Work to be completed: Search the material for the word "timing" and copy every line in which it occurs.
■ ■ ■ ■ ■
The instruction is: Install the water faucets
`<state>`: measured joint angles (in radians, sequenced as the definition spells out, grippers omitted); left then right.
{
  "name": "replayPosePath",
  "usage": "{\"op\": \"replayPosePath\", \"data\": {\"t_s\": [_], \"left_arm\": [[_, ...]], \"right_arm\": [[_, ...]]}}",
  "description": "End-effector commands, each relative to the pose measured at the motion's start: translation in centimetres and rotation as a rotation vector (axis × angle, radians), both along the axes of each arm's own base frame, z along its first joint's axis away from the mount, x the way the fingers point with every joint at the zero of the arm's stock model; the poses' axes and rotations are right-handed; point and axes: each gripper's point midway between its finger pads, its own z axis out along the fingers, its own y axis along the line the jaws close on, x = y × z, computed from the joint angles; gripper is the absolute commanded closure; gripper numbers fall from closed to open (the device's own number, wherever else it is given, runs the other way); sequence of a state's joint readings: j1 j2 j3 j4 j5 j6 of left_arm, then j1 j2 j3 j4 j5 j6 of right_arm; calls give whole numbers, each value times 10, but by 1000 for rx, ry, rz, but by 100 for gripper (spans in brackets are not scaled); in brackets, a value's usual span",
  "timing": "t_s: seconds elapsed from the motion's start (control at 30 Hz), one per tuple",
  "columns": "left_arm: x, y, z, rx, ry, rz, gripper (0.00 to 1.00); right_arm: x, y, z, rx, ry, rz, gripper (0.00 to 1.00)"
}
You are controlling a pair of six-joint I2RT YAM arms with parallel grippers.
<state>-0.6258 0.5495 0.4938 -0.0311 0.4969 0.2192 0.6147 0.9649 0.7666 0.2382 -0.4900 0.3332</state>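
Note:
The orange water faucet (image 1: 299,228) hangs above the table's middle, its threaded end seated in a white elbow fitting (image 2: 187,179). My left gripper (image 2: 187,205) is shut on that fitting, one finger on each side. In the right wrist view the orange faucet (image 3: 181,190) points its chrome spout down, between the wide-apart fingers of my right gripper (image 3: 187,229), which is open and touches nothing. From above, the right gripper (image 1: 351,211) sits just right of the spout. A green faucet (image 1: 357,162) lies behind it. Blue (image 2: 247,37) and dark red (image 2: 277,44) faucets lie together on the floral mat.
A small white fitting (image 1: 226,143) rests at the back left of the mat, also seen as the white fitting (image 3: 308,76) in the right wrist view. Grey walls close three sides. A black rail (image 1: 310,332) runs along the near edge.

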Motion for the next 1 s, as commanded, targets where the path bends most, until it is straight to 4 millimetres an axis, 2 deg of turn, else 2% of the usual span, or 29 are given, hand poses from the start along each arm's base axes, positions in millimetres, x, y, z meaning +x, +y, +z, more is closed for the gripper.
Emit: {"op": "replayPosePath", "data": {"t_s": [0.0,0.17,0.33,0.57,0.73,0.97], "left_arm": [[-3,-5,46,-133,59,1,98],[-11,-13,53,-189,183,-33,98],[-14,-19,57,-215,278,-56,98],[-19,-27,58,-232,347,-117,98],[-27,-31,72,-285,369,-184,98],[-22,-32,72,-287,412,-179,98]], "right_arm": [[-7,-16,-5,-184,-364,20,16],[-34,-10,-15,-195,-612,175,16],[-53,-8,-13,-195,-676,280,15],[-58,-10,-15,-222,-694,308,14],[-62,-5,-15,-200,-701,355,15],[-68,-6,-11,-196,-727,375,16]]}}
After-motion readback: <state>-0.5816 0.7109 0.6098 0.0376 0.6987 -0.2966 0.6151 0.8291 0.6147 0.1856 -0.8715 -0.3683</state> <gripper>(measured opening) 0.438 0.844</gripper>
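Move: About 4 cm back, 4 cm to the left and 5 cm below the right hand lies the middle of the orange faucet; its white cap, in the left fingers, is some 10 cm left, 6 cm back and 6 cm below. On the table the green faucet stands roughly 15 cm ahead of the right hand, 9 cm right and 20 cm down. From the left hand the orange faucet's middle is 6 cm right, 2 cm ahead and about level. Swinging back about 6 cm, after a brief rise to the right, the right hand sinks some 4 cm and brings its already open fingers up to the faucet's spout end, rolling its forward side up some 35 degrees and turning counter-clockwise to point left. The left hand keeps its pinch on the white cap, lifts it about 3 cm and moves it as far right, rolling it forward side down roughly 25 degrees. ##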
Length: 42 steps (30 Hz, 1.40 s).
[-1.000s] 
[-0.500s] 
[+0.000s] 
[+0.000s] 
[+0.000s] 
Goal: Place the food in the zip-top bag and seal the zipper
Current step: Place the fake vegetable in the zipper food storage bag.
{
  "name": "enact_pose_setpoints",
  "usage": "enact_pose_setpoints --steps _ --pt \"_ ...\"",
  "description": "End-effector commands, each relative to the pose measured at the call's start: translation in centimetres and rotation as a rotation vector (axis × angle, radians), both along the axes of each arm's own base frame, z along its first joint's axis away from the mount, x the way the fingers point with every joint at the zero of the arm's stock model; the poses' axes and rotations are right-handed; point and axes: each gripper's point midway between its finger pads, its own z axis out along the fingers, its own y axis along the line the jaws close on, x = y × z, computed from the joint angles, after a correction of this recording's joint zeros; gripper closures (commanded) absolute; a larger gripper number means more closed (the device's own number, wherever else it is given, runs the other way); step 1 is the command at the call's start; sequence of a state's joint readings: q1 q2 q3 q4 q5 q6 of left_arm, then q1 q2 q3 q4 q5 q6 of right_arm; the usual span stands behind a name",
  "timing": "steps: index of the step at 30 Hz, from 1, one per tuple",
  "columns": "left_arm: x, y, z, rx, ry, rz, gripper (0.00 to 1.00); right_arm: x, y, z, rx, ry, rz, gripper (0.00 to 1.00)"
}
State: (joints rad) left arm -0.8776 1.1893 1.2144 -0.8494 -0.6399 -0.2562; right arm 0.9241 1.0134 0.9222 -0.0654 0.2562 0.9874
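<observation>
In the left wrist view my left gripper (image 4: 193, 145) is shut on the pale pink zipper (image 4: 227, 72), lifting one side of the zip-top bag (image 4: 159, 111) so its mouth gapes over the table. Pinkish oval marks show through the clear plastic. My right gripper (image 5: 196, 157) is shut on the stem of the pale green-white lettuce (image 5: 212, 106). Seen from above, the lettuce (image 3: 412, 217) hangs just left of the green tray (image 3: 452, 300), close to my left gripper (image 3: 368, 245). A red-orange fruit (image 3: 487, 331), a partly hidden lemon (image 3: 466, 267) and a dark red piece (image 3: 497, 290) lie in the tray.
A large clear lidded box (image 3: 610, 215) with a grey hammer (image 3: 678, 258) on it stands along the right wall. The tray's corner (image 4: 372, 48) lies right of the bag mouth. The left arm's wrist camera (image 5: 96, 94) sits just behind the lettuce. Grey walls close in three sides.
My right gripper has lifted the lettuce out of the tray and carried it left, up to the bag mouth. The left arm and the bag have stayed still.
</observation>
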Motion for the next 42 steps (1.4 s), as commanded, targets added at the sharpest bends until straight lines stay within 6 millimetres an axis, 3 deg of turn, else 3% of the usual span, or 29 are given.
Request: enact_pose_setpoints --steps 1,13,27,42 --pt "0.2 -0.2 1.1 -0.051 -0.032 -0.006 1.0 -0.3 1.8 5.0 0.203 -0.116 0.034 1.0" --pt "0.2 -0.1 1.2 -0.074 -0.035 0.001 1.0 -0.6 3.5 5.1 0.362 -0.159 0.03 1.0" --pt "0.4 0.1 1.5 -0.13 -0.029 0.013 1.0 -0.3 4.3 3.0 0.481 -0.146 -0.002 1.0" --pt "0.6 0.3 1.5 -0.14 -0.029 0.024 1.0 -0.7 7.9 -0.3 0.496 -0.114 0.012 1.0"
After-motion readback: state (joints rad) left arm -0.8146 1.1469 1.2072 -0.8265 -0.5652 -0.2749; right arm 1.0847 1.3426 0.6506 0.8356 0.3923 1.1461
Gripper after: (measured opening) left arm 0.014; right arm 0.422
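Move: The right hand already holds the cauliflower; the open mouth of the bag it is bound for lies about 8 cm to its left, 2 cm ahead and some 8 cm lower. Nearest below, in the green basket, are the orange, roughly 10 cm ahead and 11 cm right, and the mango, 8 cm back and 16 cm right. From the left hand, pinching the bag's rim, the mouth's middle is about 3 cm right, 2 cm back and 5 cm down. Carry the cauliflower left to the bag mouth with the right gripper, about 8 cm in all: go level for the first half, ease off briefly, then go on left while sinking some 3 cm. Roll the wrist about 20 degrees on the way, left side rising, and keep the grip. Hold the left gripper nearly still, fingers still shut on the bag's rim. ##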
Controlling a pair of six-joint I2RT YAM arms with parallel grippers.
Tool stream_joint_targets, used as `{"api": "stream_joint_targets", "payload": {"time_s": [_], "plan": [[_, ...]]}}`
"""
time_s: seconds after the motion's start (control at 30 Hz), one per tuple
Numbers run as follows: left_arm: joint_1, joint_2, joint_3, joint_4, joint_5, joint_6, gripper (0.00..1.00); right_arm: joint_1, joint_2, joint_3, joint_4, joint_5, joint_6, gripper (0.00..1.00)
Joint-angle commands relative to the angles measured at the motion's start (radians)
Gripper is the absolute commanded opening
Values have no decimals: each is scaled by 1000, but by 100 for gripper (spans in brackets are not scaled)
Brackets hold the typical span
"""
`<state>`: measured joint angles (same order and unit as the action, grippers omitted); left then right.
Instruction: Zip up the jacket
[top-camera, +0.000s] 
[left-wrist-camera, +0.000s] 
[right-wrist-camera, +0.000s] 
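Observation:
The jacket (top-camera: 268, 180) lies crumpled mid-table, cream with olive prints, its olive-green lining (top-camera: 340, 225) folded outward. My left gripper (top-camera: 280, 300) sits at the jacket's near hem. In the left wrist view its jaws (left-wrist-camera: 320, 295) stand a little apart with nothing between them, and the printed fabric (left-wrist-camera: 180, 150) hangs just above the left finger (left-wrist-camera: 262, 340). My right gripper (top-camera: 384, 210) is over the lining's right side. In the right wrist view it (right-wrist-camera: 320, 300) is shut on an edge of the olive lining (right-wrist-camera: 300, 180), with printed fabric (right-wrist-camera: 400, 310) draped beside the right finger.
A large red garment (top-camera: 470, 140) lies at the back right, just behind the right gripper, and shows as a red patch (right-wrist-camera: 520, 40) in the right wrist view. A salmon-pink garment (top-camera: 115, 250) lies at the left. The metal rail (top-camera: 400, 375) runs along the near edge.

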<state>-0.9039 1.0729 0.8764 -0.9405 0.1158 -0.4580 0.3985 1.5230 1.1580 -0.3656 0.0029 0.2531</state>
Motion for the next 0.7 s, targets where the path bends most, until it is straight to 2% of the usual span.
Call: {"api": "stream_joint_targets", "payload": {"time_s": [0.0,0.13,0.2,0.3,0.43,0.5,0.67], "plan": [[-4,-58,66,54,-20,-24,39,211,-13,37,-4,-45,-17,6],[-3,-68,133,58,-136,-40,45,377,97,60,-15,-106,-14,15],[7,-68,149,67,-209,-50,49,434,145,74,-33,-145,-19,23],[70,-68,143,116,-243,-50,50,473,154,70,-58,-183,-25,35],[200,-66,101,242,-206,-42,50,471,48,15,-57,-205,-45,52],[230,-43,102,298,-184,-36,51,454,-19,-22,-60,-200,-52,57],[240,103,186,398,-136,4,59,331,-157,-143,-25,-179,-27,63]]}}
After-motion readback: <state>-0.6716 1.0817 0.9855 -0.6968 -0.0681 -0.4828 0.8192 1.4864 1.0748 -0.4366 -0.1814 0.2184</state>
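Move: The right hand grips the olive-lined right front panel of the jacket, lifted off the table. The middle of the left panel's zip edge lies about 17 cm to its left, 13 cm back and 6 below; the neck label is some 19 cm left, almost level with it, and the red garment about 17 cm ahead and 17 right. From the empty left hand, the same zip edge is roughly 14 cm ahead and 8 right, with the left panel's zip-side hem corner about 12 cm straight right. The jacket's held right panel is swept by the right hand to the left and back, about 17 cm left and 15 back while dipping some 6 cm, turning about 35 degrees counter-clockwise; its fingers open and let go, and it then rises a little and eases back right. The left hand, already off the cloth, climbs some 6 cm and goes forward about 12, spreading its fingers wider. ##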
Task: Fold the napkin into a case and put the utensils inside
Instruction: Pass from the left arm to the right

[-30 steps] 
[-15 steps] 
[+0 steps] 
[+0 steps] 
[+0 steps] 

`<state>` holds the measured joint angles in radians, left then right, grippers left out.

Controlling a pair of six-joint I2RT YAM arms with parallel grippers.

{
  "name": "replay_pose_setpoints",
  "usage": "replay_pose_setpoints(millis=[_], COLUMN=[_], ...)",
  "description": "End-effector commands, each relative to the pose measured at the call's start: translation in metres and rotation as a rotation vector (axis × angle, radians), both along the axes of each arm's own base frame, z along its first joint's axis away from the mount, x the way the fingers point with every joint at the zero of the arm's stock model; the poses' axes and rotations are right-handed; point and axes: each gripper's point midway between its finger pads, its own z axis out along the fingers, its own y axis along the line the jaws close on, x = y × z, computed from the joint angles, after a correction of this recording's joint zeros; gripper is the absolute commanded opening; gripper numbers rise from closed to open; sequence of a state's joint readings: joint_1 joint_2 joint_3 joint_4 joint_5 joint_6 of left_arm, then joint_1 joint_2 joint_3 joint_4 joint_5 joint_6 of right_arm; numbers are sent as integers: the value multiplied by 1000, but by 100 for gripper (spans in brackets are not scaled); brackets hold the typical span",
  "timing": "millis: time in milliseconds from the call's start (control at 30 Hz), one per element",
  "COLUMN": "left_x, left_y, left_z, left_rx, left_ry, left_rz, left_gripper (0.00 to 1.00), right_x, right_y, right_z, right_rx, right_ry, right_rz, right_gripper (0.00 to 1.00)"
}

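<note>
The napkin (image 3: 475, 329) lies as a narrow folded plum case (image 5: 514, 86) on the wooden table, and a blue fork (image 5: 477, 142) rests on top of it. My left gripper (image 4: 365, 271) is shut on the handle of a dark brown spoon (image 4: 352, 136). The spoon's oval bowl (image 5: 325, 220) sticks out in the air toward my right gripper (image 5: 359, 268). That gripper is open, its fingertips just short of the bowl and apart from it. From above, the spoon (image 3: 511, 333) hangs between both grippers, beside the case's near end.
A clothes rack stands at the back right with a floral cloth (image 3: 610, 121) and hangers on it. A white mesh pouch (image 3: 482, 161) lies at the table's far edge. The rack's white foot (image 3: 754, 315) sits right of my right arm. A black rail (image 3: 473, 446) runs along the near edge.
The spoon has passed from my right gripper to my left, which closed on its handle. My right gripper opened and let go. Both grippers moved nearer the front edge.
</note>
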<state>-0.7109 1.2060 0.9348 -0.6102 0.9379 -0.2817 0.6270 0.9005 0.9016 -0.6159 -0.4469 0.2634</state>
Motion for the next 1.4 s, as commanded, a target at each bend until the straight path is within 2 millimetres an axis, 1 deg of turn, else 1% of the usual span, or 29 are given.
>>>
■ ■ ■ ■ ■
Solution to this task:
  "timing": "t_s: seconds elapsed from the motion's start (control at 30 Hz), one per tuple",
  "timing": "steps: index of the step at 30 Hz, from 1, one per tuple",
  "timing": "millis: time in milliseconds from the call's start (control at 30 Hz), one per element",

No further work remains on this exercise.